▶ Task to complete
Each line of the listing below that includes "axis" must be copied.

★ ★ ★ ★ ★ ★ ★

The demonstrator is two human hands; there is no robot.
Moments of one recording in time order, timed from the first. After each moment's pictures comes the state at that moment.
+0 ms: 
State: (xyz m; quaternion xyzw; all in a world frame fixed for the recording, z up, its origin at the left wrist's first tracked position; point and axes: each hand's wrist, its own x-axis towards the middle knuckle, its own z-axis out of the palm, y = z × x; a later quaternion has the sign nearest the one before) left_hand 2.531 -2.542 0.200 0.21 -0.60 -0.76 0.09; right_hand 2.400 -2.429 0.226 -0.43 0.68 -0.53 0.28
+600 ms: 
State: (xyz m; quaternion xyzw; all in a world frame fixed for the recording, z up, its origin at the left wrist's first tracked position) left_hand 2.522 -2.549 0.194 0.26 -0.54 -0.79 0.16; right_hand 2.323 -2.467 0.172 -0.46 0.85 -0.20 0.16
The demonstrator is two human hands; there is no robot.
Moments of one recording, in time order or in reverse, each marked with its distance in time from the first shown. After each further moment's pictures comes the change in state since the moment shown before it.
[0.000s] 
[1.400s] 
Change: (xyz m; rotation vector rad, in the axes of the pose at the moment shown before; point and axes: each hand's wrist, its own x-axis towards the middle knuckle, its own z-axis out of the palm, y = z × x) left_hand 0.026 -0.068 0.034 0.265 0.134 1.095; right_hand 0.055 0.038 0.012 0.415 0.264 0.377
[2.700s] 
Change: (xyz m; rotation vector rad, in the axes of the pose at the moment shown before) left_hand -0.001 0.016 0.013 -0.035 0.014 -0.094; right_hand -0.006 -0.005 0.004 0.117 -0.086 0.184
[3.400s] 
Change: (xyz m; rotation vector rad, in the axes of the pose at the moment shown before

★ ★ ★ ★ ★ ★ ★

▶ Answer section
State: (xyz m; quaternion xyzw; all in a world frame fixed for the recording, z up, its origin at the left wrist's first tracked position; point and axes: each hand's wrist, its own x-axis towards the middle knuckle, its own z-axis out of the palm, y = z × x; a later quaternion has the sign nearest the one before) left_hand 2.531 -2.542 0.200 0.21 -0.60 -0.76 0.09; right_hand 2.400 -2.429 0.226 -0.43 0.68 -0.53 0.28
Change: (xyz m; rotation vector rad, in the axes of the pose at the moment shown before; point and axes: each hand's wrist, its own x-axis towards the middle knuckle, its own z-axis out of the palm, y = z × x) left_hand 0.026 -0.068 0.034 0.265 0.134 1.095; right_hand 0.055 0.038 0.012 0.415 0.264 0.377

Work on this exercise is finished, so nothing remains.